- Pamplin Media
- Portland Tribune - Features
Striking and sumptuous, outfitted with ceiling-to-floor drapery and a puckered wall inlaid with mirrors, Bluehour has understated razzle-dazzle down to a T.
A cosmopolitan It Girl among more than a few earnest, less-worldly lasses, Bluehour stands out first, for its glittering scene, second, for the fine food of chef Kenny Giambalvo.
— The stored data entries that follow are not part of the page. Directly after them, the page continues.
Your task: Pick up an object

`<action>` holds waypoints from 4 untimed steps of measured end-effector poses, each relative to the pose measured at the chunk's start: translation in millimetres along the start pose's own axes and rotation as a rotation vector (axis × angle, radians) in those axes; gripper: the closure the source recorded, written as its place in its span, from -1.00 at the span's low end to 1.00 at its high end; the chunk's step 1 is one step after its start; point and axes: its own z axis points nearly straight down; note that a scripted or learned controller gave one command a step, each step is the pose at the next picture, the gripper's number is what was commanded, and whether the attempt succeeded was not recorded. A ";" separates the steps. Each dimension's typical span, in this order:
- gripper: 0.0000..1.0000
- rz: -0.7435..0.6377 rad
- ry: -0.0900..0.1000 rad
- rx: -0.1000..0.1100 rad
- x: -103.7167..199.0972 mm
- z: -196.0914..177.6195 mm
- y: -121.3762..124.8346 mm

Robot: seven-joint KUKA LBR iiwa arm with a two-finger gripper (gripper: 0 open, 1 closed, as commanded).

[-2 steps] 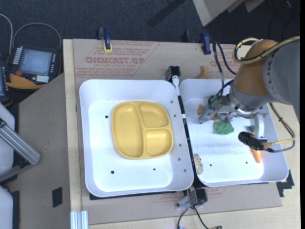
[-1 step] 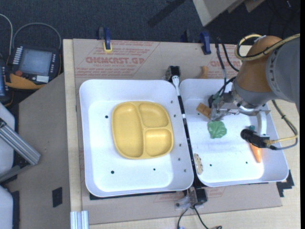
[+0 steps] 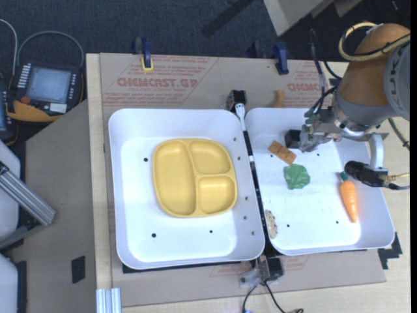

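My gripper (image 3: 305,139) hangs low over the back of the right bin (image 3: 326,240), at the end of the grey and orange arm (image 3: 371,77). Just left of it and slightly nearer lies a small brown rectangular piece (image 3: 282,152), close to the gripper's dark tip. A green broccoli-like lump (image 3: 297,176) sits a little nearer, in the bin's middle. An orange carrot (image 3: 350,199) lies lengthwise near the right wall. A small speckled brown bit (image 3: 271,223) rests against the bin's left wall near the front.
The left bin (image 3: 130,175) holds a yellow divided plate (image 3: 194,177). A black fitting with a cable (image 3: 365,173) reaches over the right bin just above the carrot. Blue clamps (image 3: 146,51) stand at the board's back edge. A handheld controller (image 3: 45,90) lies at far left.
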 end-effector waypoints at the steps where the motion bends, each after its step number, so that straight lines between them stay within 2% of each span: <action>1: 1.00 0.000 0.000 -0.001 -2.3 -63.3 -3.0; 2: 1.00 0.000 0.001 0.004 -2.4 -73.2 -2.2; 3: 1.00 -0.004 0.005 0.012 48.5 -62.1 -26.2; 4: 1.00 -0.004 0.005 0.012 97.1 -54.2 -39.0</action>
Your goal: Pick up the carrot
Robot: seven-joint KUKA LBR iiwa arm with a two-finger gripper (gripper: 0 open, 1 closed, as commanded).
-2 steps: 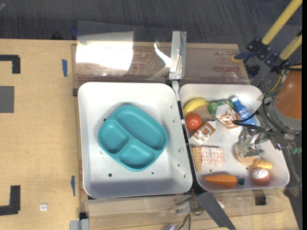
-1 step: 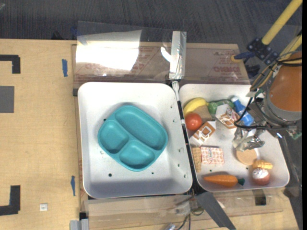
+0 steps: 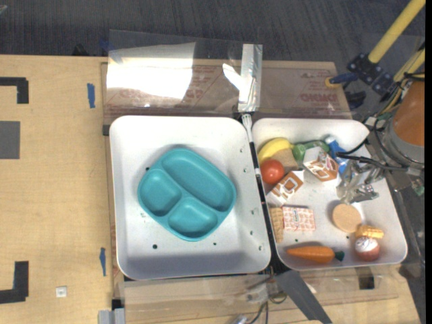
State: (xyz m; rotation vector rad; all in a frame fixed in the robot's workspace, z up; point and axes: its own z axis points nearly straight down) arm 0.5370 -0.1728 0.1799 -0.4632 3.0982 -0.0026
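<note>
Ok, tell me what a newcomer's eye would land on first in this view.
The big teal divided plate sits alone in the middle of the left bin. The right bin holds a crowd of toy food, with the orange carrot lying along its near edge. The pincer hangs over that bin's right half, above a tan disc.

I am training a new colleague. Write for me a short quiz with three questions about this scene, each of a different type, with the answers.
1. True or false: the carrot lies in the left bin.
2. Multiple choice: what sits in the left bin? A) a teal divided plate B) a banana C) a tomato
3. Fill in: the carrot lies along the right bin's ____ edge, the one nearest the camera.

Key
1. False: it lies in the right bin, apart from the tool.
2. A
3. Lower
</note>
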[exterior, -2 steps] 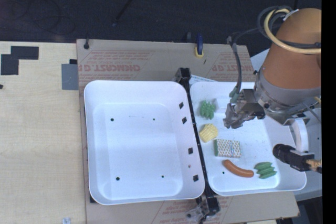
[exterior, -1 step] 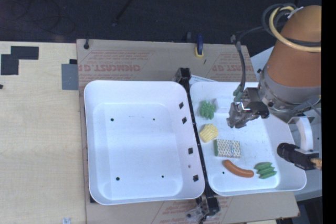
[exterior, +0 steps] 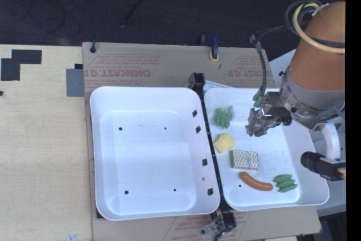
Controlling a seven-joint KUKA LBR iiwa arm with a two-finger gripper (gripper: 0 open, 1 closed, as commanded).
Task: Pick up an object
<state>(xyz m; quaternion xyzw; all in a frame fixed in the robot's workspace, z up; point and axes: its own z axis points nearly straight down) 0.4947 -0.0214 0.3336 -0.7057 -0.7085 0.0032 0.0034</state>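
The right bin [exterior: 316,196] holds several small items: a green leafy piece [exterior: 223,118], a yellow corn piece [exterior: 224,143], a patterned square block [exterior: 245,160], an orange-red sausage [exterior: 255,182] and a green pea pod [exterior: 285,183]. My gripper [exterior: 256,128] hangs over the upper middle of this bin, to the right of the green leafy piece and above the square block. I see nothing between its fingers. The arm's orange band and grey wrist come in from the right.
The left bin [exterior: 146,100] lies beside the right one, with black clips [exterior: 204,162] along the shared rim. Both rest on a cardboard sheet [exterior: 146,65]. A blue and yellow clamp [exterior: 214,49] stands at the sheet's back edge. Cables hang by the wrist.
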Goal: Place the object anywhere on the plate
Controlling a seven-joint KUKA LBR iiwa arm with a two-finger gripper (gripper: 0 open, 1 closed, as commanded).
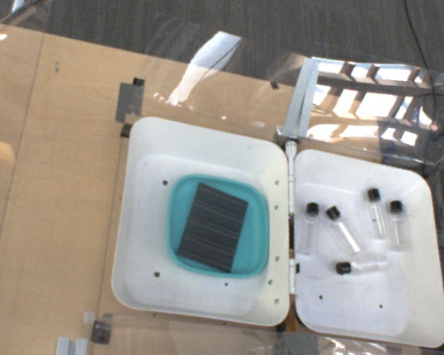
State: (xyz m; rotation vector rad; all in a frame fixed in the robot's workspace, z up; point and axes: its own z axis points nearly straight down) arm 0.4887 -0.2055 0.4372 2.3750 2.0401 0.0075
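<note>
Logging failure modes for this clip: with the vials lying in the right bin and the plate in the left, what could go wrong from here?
1. The clear vials with black caps lie close together at mixed angles in the right bin; a grasp may catch two or slip off one.
2. A dark ribbed block covers most of the teal plate, so a vial set down could land on it and roll off.

Left bin point(139, 201) holds the plate point(253, 253) at its middle with the ribbed slab point(213, 226) lying flat on it, while the right bin point(401, 314) alongside carries several capped vials point(376, 209) scattered apart across its floor.
</note>
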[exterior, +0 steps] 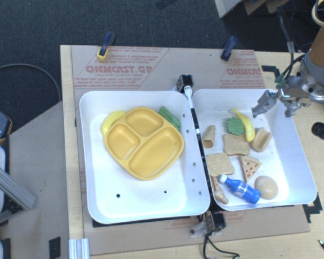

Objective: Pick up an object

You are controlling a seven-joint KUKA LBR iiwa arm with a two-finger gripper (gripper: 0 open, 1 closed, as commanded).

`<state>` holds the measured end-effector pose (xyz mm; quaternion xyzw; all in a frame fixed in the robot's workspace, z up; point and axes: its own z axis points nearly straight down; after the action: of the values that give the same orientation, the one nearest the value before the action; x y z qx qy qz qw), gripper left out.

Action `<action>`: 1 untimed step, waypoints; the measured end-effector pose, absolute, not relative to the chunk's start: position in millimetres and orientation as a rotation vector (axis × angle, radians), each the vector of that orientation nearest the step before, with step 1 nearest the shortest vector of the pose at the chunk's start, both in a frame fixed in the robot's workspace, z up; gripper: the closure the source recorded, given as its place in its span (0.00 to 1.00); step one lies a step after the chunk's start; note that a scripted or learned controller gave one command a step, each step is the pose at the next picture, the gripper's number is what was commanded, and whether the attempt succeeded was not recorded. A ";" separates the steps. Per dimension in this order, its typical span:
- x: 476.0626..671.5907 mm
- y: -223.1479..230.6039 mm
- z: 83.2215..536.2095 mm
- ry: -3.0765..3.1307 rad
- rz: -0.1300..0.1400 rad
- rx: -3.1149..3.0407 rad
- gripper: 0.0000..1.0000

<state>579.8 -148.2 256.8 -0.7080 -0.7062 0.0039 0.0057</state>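
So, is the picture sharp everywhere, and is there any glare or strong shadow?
Camera view: even, soft light; the yellow divided plastic tray and blue plastic bottle look fairly sharp; the gripper is slightly blurred; mild shine on the left white bin; shadows faint.

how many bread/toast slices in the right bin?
2 square slices: one toast slice mid-bin below the banana, another bread slice just lower left of it. The triangular piece looks more like pizza; some items overlap, so one could be hidden.
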 end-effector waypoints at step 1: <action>582.0 -148.0 263.7 -2.221 0.001 -2.221 0.00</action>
<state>582.0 -148.0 263.7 -0.7072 -0.7070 0.0002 0.0004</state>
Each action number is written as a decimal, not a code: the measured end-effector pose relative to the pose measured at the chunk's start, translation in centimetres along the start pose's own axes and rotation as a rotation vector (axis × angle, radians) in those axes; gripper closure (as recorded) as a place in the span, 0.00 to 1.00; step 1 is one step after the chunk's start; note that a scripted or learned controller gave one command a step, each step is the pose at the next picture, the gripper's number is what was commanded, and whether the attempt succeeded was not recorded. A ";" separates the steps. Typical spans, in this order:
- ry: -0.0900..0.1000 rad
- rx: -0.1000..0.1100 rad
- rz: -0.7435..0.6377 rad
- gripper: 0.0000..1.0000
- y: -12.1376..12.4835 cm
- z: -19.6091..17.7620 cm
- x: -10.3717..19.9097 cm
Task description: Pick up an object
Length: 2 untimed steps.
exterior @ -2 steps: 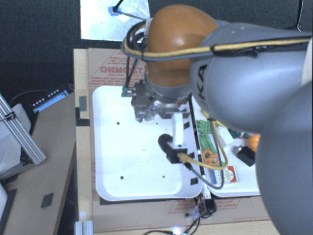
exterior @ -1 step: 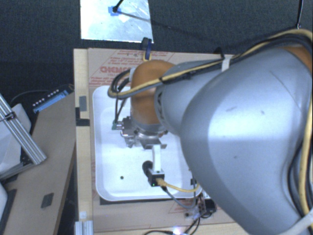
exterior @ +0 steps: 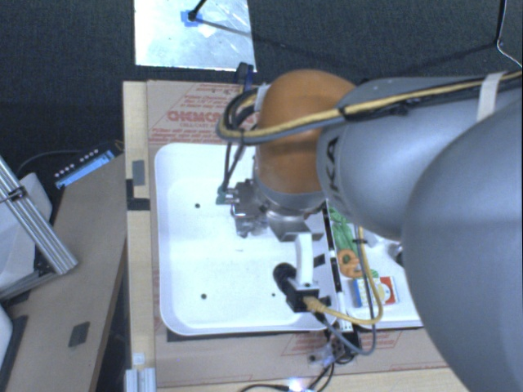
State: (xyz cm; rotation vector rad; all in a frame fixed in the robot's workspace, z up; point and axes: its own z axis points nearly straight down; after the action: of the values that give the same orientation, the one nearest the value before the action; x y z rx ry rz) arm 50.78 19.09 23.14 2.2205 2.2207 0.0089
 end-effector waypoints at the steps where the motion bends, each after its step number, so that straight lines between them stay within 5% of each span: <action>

The long list of starters, compared with just a half-dozen entrees, is everyone's favorite part of the menu. Gnocchi are velvety, cheesy cushions with a salty kick and hint of black truffle. Made-to-order risotto, recently touting cuttlefish braised in squid ink, takes longer to prepare than most appetizers, but the first bite confirms that it's worth the wait. Seared sea scallops cosseted by strips of bacon are a heady treat. And the elegant Caesar salad, composed of full, slender romaine leaves, always satisfies.
Intriguing ingredients unexpectedly pop up all over the menu. Watercress and a sweet onion salad lend perkiness to grilled hanger steak while grapefruit and leeks accompany excellent seared foie gras. Even desserts, such as chocolate caramel tart spiked with fleur de sel, take a walk on the wildish side.